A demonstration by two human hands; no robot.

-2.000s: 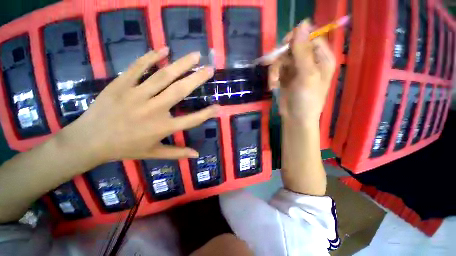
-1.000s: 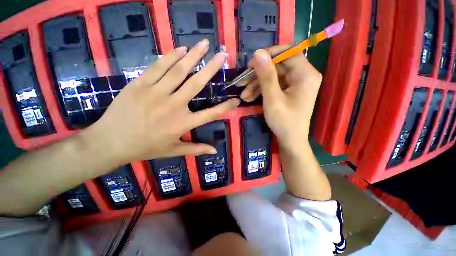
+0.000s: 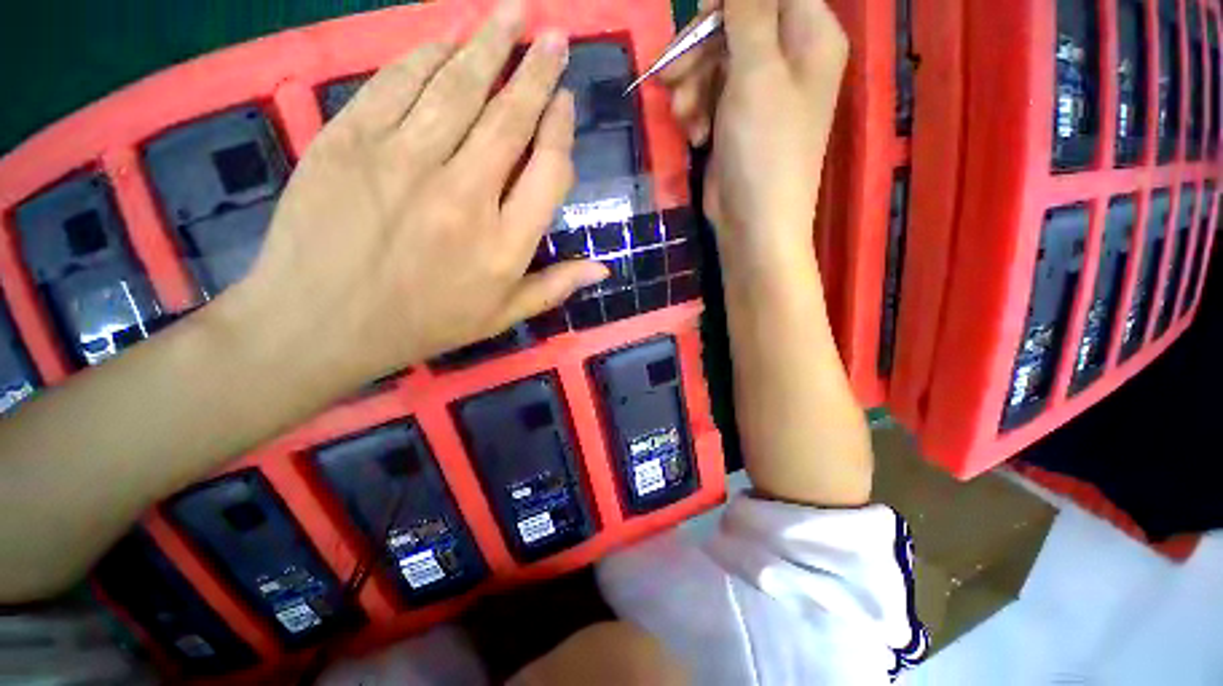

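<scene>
My left hand (image 3: 402, 201) lies flat with spread fingers over the upper middle of a red-orange foam tray (image 3: 711, 469), its thumb on the black-square sticker sheet (image 3: 624, 268). The sheet lies across the phones between the two rows; its left part is largely hidden under my hand. My right hand (image 3: 765, 107) holds tweezers (image 3: 677, 51), cut off by the top edge. Their silver tip is over the top right phone (image 3: 610, 127). Whether a pad is at the tip, I cannot tell. Several open-backed phones sit in the slots, such as the lower right one (image 3: 644, 422).
More red-orange trays (image 3: 999, 322) with phones stand to the right, one tilted. A brown cardboard box (image 3: 972, 543) is below at the right. Dark green bench surface (image 3: 81, 87) shows at the top left. Thin dark strands blur over the lower left phones.
The tweezers have moved up from the sticker sheet to the top right phone. My left hand has moved up. The tray and sheet sit lower and further left in view, more tilted.
</scene>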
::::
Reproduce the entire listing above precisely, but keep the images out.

WRITTEN ANSWER:
A demonstration by two human hands; no robot.

-2.000s: 
-1.000s: 
+0.000s: 

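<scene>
My left hand (image 3: 402, 201) lies flat with spread fingers over the upper middle of a red-orange foam tray (image 3: 711, 469), its thumb on the black-square sticker sheet (image 3: 624, 268). The sheet lies across the phones between the two rows; its left part is largely hidden under my hand. My right hand (image 3: 765, 107) holds tweezers (image 3: 677, 51), cut off by the top edge. Their silver tip is over the top right phone (image 3: 610, 127). Whether a pad is at the tip, I cannot tell. Several open-backed phones sit in the slots, such as the lower right one (image 3: 644, 422).
More red-orange trays (image 3: 999, 322) with phones stand to the right, one tilted. A brown cardboard box (image 3: 972, 543) is below at the right. Dark green bench surface (image 3: 81, 87) shows at the top left. Thin dark strands blur over the lower left phones.
The tweezers have moved up from the sticker sheet to the top right phone. My left hand has moved up. The tray and sheet sit lower and further left in view, more tilted.
</scene>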

No other output was requested.